During the search phase, AlphaZero assigns weights on which moves to explore based on 2 factors: the win probability as evaulated by the neural network, and also some sub-tree size statistics of the parent and child move sub-trees. The first factor ensures that more promising lines are evaluated first, and the second factor ensures that less promising lines are eventually searched. In a natural implementation of MCTS, it would use weighted random choices between these weighted possibilities. In reality, AlphaZero chooses between these completely deterministicly, by just choosing the max weight every time. It does this because the randomness in this step does not turn out to be helpful, and only distracts the engine from the more important variations, on average.

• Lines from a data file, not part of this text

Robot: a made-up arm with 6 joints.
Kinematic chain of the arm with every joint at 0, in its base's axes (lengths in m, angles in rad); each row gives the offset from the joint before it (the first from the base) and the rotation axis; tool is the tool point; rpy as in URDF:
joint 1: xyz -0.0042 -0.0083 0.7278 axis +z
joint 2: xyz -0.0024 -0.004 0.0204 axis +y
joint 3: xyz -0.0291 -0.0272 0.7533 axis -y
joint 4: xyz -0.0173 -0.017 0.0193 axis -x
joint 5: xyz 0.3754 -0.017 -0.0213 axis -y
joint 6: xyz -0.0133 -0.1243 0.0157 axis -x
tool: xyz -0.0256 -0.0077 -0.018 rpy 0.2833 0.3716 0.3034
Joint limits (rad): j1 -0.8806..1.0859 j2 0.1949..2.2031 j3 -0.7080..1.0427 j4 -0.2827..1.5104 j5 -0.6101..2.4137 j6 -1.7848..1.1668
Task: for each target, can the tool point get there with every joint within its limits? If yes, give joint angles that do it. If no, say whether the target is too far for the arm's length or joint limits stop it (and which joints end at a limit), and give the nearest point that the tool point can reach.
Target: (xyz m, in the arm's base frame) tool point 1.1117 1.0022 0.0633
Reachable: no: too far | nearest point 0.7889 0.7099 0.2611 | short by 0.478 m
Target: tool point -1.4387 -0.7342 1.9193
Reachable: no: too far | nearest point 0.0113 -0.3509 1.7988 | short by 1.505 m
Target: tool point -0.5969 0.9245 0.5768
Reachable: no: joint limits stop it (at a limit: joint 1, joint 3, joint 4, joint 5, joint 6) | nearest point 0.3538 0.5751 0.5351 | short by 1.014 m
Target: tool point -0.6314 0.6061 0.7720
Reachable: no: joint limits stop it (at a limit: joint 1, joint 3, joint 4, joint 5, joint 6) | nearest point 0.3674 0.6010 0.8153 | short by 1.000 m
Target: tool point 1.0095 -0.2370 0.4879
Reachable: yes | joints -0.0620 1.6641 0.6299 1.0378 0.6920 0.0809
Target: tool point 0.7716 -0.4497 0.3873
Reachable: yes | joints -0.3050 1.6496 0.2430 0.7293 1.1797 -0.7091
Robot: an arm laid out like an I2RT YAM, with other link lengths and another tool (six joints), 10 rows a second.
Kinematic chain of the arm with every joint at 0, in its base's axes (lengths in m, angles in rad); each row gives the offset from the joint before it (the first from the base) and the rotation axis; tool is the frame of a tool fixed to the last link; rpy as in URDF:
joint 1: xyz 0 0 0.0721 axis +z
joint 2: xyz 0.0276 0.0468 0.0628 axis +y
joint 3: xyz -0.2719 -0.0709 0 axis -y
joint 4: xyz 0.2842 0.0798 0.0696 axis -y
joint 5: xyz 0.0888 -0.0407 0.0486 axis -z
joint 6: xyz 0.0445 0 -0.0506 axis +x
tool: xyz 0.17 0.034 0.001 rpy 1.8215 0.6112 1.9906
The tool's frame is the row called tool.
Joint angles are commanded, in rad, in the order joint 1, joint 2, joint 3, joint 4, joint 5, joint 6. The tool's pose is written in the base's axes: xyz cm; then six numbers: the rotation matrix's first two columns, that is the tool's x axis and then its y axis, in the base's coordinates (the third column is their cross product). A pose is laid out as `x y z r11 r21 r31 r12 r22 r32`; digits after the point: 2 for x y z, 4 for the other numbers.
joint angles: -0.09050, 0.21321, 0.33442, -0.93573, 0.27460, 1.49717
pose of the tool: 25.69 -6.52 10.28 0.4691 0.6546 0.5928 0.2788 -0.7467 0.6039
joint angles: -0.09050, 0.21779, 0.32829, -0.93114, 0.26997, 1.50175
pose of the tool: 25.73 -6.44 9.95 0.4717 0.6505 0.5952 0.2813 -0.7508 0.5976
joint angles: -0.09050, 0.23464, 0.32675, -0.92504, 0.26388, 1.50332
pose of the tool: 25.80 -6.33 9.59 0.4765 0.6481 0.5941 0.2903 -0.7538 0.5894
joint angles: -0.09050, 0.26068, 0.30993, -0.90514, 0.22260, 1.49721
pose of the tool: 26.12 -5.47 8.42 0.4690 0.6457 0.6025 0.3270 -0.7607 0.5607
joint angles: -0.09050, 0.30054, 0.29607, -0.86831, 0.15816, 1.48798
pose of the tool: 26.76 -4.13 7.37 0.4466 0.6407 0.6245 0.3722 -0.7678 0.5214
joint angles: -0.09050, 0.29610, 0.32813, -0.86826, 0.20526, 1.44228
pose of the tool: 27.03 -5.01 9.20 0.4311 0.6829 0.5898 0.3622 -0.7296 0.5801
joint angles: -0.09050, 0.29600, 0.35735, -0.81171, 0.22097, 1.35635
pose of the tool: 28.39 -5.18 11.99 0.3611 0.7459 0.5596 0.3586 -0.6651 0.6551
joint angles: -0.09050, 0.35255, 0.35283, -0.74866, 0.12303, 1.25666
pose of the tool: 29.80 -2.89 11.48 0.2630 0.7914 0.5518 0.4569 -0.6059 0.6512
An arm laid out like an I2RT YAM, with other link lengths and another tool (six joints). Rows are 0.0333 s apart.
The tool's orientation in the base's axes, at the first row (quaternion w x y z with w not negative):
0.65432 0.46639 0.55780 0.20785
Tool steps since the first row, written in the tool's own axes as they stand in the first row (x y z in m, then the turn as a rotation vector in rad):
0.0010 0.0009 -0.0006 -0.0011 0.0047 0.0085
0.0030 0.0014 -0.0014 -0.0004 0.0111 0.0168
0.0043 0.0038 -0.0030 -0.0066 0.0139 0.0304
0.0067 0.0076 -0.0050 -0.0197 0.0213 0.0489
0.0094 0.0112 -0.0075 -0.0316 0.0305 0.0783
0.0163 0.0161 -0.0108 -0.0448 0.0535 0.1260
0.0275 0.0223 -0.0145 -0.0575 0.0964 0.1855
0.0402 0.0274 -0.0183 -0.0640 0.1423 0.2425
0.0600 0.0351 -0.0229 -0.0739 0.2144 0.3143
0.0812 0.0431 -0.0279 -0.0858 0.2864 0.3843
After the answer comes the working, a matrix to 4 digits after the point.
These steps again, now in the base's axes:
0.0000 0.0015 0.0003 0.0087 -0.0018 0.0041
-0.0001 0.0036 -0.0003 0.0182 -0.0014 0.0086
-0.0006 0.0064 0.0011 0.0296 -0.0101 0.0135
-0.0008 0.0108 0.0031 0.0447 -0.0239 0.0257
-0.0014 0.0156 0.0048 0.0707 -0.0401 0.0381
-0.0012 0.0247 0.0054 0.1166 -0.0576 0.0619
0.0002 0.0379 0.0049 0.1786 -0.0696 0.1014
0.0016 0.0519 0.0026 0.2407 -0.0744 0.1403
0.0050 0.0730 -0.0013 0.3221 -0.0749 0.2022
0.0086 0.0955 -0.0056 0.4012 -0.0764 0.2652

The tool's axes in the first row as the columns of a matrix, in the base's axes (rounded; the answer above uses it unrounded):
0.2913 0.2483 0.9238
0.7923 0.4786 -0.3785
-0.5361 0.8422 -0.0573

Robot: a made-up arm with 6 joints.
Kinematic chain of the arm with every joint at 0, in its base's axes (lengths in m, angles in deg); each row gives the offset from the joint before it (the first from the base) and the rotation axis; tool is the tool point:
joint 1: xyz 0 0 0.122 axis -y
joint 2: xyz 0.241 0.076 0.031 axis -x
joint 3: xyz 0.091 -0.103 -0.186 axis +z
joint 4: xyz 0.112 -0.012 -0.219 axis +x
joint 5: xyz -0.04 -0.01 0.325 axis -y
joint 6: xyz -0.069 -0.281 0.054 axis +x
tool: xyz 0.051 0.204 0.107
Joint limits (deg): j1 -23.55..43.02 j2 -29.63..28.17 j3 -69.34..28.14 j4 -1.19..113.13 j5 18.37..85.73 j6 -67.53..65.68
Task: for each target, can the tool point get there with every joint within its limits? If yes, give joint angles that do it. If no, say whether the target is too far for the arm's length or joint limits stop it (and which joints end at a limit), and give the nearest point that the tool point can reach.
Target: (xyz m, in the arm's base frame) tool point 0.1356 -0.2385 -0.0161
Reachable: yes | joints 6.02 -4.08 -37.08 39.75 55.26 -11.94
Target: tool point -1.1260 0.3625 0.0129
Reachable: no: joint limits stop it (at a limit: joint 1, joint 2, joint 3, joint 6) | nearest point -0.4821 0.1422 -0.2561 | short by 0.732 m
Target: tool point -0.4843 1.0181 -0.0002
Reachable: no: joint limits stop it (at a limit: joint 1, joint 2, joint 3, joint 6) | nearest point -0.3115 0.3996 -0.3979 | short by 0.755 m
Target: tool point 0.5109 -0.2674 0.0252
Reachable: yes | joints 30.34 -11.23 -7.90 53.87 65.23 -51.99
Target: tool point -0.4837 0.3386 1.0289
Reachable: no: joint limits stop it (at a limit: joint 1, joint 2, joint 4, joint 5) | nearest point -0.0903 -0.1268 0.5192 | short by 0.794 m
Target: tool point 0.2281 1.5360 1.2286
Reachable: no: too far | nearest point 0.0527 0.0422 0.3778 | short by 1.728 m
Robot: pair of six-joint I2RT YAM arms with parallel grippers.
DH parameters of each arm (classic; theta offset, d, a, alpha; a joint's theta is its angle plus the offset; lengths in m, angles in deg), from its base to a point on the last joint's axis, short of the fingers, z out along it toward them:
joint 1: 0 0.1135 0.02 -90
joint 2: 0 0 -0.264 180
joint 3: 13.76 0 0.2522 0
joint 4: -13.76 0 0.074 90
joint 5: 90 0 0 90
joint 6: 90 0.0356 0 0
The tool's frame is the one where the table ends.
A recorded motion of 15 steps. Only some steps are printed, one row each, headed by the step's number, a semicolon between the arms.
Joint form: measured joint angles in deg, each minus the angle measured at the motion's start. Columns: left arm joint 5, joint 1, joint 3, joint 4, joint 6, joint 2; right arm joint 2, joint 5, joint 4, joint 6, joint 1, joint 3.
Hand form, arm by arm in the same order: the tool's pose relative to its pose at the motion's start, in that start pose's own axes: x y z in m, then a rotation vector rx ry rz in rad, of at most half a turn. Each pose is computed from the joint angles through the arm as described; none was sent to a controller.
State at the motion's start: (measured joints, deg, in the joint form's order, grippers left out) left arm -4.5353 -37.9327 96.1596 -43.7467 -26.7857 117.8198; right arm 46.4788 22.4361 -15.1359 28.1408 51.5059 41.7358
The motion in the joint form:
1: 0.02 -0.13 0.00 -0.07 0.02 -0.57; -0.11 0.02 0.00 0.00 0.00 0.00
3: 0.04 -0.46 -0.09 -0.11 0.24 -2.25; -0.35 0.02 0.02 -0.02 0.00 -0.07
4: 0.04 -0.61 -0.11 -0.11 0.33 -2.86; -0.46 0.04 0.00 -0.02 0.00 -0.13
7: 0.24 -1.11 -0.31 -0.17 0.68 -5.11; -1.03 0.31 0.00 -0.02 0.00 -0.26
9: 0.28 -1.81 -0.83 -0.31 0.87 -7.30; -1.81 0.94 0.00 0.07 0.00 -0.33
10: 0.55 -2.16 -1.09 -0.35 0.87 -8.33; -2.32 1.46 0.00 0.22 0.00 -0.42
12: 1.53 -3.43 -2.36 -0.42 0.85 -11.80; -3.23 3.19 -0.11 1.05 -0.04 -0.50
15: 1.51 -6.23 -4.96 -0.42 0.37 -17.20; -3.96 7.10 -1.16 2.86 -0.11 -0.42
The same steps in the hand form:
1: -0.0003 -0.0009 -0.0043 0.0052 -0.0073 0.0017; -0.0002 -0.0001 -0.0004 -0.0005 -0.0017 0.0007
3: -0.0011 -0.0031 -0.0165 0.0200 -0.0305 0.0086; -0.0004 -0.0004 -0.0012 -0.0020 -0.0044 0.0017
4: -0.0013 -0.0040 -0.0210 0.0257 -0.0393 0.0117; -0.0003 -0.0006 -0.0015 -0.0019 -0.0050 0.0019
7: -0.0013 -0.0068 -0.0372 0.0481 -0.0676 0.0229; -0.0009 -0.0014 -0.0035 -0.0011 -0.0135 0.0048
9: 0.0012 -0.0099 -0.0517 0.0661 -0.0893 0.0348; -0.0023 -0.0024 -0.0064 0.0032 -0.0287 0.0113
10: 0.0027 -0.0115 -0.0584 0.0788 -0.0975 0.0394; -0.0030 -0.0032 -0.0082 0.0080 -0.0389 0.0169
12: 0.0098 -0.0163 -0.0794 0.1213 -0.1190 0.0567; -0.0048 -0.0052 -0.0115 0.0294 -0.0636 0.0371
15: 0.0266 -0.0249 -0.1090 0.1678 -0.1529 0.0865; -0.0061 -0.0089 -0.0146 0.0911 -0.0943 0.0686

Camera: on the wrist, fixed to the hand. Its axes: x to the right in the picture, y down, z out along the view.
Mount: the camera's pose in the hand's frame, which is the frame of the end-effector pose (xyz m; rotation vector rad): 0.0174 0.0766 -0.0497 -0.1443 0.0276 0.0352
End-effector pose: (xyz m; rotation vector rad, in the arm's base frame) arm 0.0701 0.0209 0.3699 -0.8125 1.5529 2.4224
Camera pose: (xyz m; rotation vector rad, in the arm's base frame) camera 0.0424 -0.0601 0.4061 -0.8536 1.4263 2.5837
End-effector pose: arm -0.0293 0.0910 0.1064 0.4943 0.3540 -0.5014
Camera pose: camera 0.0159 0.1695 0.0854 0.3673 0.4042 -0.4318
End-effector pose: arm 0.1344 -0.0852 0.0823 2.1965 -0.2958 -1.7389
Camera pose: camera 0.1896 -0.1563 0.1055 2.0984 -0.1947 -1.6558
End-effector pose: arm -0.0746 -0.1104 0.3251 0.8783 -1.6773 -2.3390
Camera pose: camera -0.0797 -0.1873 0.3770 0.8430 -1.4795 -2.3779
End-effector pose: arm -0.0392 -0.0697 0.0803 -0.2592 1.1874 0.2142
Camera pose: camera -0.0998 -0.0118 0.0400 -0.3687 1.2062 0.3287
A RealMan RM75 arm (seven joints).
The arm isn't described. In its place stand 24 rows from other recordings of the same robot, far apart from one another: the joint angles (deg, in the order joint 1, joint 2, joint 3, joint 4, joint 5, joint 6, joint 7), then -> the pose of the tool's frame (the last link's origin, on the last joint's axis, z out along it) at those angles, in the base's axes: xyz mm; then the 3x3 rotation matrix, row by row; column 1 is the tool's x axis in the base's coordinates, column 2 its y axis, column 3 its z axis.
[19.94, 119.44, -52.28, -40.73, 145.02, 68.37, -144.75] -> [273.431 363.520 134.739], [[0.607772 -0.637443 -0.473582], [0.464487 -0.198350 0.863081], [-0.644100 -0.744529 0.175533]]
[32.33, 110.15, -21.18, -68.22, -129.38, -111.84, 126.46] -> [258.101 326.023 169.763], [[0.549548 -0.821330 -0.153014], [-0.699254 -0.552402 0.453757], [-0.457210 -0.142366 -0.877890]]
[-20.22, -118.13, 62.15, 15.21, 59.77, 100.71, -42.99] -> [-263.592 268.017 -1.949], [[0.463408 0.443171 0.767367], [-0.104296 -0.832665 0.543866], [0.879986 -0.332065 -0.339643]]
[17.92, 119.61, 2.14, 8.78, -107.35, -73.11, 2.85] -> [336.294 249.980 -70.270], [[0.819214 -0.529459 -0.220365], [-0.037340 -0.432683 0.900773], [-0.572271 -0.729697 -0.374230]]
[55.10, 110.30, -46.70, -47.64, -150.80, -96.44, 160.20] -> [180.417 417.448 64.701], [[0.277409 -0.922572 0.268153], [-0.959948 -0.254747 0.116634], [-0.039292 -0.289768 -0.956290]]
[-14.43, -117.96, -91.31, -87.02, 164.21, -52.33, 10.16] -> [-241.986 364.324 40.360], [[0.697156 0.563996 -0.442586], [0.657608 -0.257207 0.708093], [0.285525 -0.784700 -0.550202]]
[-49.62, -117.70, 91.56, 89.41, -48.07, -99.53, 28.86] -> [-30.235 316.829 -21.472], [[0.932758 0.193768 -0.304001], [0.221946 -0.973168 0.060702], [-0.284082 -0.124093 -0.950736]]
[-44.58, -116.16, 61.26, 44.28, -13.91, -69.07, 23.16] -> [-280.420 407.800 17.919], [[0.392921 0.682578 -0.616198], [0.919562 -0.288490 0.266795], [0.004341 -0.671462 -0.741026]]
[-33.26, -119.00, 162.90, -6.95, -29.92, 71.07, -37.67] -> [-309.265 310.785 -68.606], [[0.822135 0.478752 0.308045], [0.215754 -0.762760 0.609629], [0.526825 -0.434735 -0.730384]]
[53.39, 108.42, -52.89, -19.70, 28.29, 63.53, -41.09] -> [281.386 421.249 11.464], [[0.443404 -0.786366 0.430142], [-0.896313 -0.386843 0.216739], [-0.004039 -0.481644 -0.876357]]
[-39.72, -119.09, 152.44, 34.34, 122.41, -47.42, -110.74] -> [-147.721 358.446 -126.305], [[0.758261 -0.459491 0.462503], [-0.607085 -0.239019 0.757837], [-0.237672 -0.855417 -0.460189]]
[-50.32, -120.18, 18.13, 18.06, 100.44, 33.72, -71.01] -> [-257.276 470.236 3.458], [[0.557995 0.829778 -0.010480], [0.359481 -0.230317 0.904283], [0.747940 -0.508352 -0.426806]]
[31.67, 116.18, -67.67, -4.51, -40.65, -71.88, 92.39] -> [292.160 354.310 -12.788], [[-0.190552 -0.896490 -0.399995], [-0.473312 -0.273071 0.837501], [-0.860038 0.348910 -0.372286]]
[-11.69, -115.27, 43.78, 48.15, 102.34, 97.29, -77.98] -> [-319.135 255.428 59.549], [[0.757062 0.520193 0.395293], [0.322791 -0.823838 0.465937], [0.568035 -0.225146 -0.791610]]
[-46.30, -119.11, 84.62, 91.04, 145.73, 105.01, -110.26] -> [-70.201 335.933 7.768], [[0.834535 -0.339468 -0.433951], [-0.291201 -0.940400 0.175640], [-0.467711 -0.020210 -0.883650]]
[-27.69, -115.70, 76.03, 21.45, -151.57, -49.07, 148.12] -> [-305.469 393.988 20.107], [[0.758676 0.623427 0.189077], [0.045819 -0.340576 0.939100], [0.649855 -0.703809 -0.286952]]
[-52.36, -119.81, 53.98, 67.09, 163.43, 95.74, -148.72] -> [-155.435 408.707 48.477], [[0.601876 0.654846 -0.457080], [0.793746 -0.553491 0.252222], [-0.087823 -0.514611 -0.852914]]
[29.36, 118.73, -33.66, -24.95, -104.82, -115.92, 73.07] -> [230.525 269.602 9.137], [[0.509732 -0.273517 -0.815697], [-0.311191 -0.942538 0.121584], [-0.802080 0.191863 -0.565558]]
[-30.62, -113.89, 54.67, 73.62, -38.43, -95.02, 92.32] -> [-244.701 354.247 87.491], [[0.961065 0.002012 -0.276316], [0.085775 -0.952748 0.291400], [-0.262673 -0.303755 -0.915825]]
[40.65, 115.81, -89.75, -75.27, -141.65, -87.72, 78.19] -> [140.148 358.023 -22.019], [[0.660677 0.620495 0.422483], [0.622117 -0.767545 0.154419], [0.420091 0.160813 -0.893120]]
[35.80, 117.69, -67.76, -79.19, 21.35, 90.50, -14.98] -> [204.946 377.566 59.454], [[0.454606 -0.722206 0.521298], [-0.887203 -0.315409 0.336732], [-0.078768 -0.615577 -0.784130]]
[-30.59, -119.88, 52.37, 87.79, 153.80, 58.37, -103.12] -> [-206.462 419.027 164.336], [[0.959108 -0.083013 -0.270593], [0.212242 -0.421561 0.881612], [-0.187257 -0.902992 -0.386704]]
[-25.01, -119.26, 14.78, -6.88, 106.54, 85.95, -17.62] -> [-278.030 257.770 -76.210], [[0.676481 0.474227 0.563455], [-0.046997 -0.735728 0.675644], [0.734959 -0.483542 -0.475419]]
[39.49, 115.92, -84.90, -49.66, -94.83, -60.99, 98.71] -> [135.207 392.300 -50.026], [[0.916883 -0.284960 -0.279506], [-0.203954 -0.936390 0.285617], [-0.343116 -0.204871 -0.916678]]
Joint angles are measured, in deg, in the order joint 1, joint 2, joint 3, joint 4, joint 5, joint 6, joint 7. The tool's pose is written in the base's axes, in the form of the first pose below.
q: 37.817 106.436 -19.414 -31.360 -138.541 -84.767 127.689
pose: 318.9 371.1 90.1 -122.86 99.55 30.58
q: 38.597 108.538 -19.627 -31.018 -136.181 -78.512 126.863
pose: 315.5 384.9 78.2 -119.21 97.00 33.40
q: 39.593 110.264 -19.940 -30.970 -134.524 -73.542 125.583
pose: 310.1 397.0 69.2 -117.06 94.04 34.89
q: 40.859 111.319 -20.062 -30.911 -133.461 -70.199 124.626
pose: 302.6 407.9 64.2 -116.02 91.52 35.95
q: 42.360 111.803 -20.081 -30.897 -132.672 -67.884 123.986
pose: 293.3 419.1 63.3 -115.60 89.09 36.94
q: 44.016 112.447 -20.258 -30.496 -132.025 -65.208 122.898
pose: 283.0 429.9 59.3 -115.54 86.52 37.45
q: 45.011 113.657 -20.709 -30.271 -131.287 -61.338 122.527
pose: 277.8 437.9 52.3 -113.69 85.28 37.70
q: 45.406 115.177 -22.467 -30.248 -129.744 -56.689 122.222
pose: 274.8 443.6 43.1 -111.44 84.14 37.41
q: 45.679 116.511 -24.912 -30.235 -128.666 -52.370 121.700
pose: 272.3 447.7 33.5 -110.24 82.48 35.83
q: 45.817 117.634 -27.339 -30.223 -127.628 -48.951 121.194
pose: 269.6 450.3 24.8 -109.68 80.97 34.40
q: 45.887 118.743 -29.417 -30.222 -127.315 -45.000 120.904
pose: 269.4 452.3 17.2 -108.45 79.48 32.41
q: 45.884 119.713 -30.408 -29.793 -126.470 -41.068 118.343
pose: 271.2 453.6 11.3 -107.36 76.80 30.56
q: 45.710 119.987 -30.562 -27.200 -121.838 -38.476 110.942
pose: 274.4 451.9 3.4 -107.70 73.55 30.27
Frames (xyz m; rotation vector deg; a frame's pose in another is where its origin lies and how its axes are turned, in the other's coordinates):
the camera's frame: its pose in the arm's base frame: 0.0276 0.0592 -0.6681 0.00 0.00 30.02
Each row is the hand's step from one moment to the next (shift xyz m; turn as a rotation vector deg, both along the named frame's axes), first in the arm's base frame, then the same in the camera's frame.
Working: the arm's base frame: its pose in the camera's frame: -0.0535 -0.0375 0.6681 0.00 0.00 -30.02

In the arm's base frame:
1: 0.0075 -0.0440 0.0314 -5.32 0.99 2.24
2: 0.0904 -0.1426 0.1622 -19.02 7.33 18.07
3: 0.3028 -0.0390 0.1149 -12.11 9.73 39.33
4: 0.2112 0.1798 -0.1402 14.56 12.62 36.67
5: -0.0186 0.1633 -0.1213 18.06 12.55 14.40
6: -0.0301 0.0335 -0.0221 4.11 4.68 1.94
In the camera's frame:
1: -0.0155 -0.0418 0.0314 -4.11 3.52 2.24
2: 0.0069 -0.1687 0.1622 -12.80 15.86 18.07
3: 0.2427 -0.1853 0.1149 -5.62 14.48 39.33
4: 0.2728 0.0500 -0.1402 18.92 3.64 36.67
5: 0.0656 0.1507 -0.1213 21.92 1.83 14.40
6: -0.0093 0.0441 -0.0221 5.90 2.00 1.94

During the moving phase, it can make a weighted choice between move candidates which already have deep and accurate evaluations calculated by the search phase. The idea is to make slightly suboptimal moves to try to introduce diversity in its play, so it doesn't play the same game every time. This is especially important during training, but also leads to more interesting match results. It turns out that AlphaZero only does this for the first 15 moves or so, after that it always chooses the best move. This determinism turns out to be essential for its extremely accurate endgame play, where tiny differences in evaluation turn out to be the difference between draws and wins.
This is true during both training and evaluation.
In other words, once it is out of the opening, its play is as deterministic as a traditional engine.
However, note that it will have the same sort of multithreading and time control non-determinism as traditional engines.